Your job is to copy the lines from the material that include "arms".

= = = = =

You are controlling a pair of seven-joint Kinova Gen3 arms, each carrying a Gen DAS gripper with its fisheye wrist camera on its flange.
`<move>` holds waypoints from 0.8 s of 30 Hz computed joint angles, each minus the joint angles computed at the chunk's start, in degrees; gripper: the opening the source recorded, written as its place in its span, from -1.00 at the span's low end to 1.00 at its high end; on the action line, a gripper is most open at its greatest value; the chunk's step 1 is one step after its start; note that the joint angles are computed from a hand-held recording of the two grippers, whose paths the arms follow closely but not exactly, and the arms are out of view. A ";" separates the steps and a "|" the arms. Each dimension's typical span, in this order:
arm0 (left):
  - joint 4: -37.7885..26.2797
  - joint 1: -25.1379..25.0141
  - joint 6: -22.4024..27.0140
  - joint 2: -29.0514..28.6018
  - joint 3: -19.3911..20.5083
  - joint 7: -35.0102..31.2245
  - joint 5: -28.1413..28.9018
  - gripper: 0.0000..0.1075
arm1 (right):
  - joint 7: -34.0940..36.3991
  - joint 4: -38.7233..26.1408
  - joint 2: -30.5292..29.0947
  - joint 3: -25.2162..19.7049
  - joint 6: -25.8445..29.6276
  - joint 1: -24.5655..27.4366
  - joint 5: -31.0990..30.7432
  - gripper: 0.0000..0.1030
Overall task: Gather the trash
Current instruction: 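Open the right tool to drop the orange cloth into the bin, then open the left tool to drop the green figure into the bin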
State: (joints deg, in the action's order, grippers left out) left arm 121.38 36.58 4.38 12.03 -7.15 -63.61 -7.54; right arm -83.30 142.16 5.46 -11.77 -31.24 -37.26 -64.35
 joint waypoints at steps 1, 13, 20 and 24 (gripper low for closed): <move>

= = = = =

■ Answer ■
You are controlling a pair of seven-joint Kinova Gen3 arms, each carrying a Gen DAS gripper with its fisheye wrist camera on its flange.
`<move>` holds waypoints from 0.8 s of 30 Hz computed joint angles, each minus the joint angles computed at the chunk's start, in degrees; gripper: the opening the source recorded, written as its place in its span, from -1.00 at the span's low end to 1.00 at its high end; on the action line, a gripper is most open at its greatest value; the chunk's step 1 is one step after its start; note that the joint angles are computed from a hand-held recording of the two grippers, whose paths the arms follow closely but not exactly, and the arms are out of view. A ";" separates the steps and a "|" the arms. Each dimension's typical span, in this order:

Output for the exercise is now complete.